Blue light spells depression – Study

The color of night light directly affects a person’s mood, researchers have found. While blue light spurs depression, red light charges you for a bright, happy morning!
Use of tablets may induce depression
Computer monitors emit blue light. People who take the tablets or the mini computers to bed not only experience a lack of sleep over weeks and months but are also at higher risk of depression.
“Modern environmental lighting conditions have led to excessive exposure to light at night (LAN), and particularly to blue wavelength lights. We hypothesized that nocturnal light exposure (i.e., dim LAN) would induce depressive responses and alter neuronal structure in hamsters…” Randy Nelson, a professor of neuroscience and psychology at The Ohio State University and one of the authors of the study said.
The study
In order to check how different colored lights impact individuals, the researchers employed hamsters.
For 4 weeks each female hamsters were exposed to nighttime conditions either with no light, dim red light, dim white lights or dim blue light.
Hamsters were then checked for depression symptoms, if any.

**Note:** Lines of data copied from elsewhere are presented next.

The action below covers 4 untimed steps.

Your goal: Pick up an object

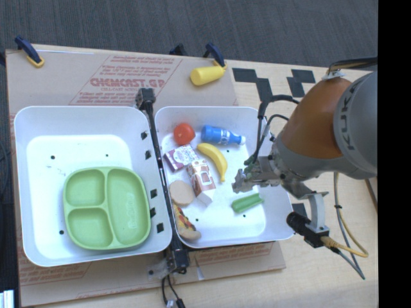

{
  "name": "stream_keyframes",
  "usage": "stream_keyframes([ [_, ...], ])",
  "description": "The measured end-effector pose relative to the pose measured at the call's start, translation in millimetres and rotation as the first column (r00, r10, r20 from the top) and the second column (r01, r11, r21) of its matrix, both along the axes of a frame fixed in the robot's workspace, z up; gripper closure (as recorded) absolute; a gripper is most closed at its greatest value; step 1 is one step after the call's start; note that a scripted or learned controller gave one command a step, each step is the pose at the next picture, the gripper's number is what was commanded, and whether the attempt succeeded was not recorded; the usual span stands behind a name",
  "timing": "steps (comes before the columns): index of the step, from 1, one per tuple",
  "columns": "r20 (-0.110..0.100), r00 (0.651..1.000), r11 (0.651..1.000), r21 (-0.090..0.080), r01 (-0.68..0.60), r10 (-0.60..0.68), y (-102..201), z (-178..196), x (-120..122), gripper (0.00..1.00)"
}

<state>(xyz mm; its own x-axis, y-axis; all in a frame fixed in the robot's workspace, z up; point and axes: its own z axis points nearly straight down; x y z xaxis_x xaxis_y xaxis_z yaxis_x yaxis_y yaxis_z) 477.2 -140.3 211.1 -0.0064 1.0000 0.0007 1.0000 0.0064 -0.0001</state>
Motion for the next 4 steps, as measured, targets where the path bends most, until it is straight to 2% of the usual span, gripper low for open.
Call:
stream_keyframes([
  [1,0.001,1.0,1.0,-0.002,0.002,-0.002,-60,43,58,1.0],
  [2,-0.005,1.0,1.0,0.001,0.0,0.0,-49,-74,68,1.0],
  [3,-0.004,1.0,1.0,0.0,0.0,0.0,-49,-73,68,0.0],
  [4,-0.001,1.0,1.0,0.0,0.002,-0.002,-39,-105,41,0.0],
])
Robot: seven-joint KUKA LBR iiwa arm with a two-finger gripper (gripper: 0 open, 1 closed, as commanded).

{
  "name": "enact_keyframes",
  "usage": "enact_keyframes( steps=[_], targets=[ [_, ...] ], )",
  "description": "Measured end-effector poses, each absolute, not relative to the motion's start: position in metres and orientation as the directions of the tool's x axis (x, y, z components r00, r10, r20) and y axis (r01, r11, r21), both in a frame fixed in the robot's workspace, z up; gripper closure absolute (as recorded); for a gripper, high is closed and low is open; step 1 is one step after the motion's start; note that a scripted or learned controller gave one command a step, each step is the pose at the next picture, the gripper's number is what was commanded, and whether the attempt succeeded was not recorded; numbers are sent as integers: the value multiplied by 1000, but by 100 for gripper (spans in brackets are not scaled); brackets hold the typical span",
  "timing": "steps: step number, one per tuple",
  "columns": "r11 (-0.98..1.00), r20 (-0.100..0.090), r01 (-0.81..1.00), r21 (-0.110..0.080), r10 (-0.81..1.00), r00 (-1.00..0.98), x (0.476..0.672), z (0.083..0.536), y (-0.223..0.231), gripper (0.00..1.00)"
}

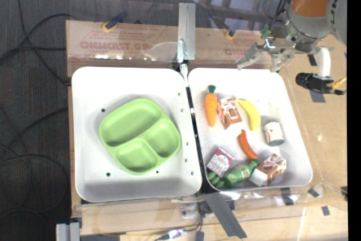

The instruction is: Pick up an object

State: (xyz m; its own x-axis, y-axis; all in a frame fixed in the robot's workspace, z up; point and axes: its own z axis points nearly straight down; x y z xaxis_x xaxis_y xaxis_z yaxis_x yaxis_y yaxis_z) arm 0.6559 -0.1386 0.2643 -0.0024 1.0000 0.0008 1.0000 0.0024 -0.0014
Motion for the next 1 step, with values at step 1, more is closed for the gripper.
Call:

The researchers specifically looked at ipRGCs, the photosensitive cells in the retina. Although these cells play no role in vision, however, they detect light and send messages to the part of the brain responsible for regulating and controlling the body’s circadian clock.
Researchers found that hamsters exposed to no light did not experience depression. Following closely were the hamsters exposed to red light.
The hamsters exposed to dim white or dim blue light, however, exhibited the highest depression-like-symptoms, researchers highlighted.
“In nearly every measure we had, hamsters exposed to blue light were the worst off, followed by those exposed to white light,” said Nelson. “While total darkness was best, red light was not nearly as bad as the other wavelengths we studied.”
“Our findings suggest that if we could use red light when appropriate for night-shift workers, it may not have some of the negative effects on their health that white light does,” Nelson said.
The findings of the study are reported in The Journal of Neuroscience.